Leo (July 23 - Aug. 22)
So you just completed an abstract and submitted it to your local science fair. Now spend some more time thinking in the abstract. Colors, shapes and ideas all blend into one fireball of explosive discovery emanating from your mind and body. If that seems too scary to you, try Maalox.

Virgo (Aug 23 - Sept. 22)
Congrats, you survived your hemi-colectomy, your NG tube and all those transfusions. You even survived the 20+ hours of that PBS Jazz special. I mean if they can't say it in a ½-hour sitcom format, it probably ain't worth saying, capiche?

Libra (Sept. 23 - Oct. 23)
The moon is leaving, and soon... so shall you. The word on the street is that you usually get mooned when you leave, but I think it's probably over-blown. Just remember: Moon your honey before you marry, your honeymoon won't be as scary!

Scorpio (Oct. 24 - Nov. 21)
The universe is a strange place. Jupiter has ringworm and so does Uranus. That's an itch you ought to scratch! Read more and explore the worlds around you. How much time do you spend on the web? If you're reading this, it's already way too much.

Sagittarius (Nov. 22 - Dec. 21)
Your ELISA's weakly positive, and your Western blot isn't back yet. You're at wit's end, and you don't even know what disease they're checking you for! Plus, you found out on the Internet there's a Southern blot AND a Northern blot, and not only haven't they checked those tests, they haven't even checked your testes. Relax.
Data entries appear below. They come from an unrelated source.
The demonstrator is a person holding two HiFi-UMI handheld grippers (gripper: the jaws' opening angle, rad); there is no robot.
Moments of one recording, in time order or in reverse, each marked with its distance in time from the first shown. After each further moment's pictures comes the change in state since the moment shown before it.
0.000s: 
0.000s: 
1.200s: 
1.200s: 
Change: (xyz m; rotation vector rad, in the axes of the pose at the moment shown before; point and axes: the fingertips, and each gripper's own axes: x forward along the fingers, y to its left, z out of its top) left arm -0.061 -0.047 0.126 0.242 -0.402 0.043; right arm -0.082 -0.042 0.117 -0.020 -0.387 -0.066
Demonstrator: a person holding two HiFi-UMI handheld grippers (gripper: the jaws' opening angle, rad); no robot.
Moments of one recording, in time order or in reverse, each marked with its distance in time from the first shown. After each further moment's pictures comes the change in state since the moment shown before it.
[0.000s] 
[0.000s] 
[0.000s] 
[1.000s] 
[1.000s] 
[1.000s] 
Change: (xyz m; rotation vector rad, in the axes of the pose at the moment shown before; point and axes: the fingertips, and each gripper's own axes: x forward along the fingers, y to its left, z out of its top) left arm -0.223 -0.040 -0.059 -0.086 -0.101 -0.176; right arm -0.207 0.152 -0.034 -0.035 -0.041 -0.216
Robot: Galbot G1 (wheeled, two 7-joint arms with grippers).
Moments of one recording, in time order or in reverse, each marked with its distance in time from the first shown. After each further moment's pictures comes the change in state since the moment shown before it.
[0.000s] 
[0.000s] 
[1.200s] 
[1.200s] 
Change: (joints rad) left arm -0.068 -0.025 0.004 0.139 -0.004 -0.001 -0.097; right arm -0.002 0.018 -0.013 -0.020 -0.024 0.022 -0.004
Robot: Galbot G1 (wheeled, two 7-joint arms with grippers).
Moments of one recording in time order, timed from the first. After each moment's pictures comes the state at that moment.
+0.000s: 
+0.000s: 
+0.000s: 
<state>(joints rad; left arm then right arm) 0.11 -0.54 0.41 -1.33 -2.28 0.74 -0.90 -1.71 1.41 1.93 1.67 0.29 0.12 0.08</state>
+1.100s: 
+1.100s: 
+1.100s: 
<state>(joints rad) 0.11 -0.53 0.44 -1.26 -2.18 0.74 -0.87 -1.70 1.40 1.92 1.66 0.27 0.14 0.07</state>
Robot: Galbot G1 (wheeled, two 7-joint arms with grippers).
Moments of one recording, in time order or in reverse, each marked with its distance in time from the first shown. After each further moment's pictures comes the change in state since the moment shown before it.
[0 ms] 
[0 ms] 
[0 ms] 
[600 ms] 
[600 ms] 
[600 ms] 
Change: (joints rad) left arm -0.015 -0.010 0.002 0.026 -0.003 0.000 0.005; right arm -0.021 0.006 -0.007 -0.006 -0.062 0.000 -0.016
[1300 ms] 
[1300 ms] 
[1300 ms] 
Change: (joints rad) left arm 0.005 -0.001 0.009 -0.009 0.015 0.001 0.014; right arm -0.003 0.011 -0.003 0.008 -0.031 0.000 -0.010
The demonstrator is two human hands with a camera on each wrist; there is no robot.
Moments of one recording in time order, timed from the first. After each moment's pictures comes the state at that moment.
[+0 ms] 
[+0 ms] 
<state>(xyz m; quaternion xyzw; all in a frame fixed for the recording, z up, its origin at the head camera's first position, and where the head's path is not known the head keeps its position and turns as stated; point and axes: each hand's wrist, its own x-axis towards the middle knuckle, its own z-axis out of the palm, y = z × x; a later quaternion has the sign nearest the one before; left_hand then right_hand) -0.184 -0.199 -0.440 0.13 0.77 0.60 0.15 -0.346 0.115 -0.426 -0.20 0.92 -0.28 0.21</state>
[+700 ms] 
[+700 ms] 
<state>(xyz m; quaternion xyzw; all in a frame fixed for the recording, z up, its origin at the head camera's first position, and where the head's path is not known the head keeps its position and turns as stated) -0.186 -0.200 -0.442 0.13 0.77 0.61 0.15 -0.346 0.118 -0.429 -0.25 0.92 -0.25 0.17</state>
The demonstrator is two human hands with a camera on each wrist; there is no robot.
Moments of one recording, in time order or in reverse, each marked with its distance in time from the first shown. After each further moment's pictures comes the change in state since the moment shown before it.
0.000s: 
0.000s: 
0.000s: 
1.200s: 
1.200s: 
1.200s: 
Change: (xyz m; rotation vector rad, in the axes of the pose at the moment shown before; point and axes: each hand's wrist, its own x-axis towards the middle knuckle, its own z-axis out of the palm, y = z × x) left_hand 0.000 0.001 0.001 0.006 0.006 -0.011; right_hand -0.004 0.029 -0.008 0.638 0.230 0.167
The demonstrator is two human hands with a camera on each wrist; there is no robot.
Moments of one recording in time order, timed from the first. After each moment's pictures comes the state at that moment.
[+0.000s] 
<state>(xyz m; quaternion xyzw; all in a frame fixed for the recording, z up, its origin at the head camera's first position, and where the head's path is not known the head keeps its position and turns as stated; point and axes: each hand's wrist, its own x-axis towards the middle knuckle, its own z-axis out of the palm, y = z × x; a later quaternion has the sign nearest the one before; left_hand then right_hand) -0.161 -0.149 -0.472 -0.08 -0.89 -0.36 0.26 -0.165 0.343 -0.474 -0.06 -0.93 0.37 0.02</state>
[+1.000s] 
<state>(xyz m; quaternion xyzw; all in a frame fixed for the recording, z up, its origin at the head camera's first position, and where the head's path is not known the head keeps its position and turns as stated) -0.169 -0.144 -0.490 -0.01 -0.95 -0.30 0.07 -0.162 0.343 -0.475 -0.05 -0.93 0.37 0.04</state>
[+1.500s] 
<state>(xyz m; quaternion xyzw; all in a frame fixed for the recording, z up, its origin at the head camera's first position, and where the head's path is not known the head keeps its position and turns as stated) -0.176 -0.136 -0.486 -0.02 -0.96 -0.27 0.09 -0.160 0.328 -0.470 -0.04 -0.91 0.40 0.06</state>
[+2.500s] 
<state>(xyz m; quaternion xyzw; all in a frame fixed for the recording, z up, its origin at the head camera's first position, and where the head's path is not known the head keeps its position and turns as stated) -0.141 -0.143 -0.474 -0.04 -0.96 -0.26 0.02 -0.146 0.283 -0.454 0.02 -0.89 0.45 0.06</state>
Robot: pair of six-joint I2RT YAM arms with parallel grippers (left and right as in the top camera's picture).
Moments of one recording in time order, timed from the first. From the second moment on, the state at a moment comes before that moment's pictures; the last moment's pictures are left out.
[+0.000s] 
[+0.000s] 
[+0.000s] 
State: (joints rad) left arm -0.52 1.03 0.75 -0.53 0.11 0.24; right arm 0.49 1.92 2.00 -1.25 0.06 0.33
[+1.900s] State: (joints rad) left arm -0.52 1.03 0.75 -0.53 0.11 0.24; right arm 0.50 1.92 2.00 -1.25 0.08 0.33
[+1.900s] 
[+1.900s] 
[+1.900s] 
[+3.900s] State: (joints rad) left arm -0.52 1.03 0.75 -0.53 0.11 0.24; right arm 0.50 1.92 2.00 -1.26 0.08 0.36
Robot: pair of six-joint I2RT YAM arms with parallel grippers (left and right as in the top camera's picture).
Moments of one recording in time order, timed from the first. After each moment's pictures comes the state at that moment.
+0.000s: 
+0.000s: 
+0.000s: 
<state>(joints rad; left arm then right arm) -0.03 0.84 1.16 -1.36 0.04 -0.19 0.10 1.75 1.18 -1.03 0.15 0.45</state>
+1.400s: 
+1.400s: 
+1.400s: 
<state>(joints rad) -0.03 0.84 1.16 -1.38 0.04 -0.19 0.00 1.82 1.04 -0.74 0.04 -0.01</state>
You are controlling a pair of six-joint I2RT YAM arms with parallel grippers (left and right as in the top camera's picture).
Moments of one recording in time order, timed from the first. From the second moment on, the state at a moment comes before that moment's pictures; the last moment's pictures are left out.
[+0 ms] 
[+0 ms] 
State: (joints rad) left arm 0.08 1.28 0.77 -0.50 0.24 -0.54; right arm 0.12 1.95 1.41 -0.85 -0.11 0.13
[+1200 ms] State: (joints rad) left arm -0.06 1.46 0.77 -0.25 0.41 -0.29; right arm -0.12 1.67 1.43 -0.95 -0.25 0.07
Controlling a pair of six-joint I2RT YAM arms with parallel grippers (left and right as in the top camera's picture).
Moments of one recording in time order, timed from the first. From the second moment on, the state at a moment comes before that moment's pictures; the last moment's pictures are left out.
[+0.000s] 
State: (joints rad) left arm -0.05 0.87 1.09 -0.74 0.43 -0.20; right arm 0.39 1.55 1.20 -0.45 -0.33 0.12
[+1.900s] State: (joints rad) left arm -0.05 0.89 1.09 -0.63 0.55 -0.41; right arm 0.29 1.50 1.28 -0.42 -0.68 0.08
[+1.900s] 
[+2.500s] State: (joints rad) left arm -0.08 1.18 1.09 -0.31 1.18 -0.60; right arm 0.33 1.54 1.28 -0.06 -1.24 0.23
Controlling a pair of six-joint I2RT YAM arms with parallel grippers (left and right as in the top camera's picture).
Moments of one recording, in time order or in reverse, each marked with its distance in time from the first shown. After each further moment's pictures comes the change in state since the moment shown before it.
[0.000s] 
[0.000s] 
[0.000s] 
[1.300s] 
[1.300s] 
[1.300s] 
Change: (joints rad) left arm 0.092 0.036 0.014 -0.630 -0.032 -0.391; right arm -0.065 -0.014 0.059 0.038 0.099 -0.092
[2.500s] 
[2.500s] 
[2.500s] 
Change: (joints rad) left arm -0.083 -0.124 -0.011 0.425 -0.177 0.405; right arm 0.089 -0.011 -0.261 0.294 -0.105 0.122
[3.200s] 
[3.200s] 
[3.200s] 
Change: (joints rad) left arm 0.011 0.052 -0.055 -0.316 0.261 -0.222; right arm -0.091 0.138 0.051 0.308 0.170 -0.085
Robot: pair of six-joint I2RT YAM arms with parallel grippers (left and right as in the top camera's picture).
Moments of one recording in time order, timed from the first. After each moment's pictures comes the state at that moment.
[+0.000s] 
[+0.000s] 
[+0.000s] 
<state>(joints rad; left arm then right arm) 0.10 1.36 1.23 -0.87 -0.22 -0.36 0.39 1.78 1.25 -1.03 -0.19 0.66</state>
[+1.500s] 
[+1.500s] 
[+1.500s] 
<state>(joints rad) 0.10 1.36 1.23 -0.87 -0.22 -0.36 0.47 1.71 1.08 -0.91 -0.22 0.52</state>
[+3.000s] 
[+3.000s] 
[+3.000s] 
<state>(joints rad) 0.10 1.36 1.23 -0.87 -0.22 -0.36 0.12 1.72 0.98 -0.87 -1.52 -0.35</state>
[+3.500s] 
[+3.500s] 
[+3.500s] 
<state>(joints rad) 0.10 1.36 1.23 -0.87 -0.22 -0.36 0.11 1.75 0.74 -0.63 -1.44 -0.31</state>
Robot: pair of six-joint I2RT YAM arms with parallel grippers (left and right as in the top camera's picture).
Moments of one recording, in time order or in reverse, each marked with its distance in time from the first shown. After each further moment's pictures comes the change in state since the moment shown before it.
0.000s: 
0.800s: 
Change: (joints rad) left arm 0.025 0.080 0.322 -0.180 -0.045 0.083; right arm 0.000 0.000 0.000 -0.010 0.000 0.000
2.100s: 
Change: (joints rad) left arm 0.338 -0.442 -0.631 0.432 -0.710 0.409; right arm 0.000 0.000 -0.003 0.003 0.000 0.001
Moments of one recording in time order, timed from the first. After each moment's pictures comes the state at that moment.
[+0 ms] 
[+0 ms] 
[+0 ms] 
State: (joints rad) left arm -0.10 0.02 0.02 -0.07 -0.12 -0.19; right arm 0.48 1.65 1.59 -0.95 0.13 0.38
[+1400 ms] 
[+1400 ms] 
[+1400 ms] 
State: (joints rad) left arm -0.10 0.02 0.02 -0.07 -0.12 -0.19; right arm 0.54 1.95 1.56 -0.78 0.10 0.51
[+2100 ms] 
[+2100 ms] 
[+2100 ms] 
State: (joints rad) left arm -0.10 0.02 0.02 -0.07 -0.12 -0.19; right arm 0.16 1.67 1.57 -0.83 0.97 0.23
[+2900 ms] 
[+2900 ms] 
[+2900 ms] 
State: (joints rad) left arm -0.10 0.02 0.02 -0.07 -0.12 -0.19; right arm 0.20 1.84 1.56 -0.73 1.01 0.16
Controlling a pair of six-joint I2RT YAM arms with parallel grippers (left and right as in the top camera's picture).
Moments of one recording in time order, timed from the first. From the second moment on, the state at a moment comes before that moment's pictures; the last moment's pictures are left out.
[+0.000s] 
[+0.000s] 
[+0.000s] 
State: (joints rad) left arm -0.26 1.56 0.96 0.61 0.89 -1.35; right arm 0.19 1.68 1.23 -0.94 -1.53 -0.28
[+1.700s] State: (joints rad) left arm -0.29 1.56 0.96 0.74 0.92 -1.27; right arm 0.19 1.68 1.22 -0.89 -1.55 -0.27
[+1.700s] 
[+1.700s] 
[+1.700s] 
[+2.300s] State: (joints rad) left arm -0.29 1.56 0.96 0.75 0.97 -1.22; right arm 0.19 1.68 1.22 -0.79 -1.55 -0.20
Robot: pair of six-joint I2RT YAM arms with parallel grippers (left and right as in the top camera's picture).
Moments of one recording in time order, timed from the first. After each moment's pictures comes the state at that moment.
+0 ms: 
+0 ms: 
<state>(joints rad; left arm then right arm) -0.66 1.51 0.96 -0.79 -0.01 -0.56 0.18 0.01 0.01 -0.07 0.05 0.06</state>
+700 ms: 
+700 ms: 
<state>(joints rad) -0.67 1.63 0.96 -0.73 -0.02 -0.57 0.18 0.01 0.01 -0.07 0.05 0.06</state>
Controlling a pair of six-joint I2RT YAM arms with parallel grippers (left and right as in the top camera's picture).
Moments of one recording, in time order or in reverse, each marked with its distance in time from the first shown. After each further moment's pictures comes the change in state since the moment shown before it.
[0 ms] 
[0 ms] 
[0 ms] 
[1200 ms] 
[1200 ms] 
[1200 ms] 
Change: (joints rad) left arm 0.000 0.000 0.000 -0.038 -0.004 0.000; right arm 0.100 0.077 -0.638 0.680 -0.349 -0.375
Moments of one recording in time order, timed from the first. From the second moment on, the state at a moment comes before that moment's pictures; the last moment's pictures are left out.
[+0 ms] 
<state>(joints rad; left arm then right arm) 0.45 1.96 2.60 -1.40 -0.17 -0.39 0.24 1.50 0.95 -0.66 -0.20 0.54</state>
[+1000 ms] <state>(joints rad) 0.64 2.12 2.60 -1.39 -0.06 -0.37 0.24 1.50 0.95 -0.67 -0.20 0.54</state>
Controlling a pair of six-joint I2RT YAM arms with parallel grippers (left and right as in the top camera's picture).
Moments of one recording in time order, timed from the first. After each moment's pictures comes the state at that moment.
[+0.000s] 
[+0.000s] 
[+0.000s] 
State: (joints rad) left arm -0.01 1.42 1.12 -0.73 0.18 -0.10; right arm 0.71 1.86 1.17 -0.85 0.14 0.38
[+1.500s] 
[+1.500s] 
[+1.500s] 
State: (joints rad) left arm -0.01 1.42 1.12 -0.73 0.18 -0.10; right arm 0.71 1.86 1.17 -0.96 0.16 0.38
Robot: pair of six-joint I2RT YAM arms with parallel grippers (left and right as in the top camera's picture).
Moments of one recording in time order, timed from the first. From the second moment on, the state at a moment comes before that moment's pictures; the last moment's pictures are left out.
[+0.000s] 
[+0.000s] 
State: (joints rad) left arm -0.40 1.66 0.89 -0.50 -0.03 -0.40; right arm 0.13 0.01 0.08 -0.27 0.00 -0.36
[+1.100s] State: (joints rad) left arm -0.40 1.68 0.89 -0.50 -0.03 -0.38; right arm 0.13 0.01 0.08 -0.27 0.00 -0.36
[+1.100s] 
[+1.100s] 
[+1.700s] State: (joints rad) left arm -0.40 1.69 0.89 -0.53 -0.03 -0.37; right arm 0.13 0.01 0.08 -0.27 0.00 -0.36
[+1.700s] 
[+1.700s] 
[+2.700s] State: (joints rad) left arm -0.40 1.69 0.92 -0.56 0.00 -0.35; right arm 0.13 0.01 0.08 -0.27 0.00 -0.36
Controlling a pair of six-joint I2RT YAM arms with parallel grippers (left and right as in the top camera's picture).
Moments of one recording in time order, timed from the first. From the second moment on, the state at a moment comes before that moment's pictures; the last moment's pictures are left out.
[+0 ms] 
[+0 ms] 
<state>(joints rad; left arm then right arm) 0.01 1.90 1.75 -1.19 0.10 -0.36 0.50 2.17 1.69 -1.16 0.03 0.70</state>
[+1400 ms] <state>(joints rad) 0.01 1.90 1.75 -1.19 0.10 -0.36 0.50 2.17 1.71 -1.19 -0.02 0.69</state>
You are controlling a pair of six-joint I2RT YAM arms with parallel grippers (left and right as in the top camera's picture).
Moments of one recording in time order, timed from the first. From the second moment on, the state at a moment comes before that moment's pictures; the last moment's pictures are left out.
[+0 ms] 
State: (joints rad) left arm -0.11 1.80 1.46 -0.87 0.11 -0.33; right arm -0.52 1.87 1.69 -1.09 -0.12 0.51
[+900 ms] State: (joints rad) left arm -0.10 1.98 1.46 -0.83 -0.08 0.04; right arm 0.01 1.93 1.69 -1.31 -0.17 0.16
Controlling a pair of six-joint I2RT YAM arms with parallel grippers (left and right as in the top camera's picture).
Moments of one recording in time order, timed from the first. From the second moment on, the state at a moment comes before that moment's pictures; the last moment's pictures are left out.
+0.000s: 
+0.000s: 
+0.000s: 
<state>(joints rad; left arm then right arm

Capricorn (Dec. 22 - Jan. 19)
Little people always seem to get in your way. Okay, so you're a pediatrician, but what I meant was the unimportant and insignificant people, not the cute kids in your office. The best thing to do is picture annoying people like that in their underwear, or better yet, in your underwear: silly pink, polka dot underwear with Superman on the back. Now don't you feel better already?

Aquarius (Jan. 20 - Feb. 18)
Ah... Aquarius, the water sign, is my favorite. You've worked really hard at the office and things are going OK, but not great. Well, this time it may be best to go with the flow for a wee-bit. Sometimes, when you find yourself pushing against a brick wall, you just gotta relax and use the door instead. That's why I.M. Pei put it there!

Pisces (Feb. 19 - Mar. 20)
Little Bo-Peep has lost her sheep, and Mary had a Little Lamb. Little Jack Horner is way over in the Corner and someone's eating curds and whey. So does it really surprise you that your pocket full of posies is really the cause of your awful allergies, and there ain't no non-sedating antihistamine that's gonna accomplish what some good ol' fashioned spring laundering'll do.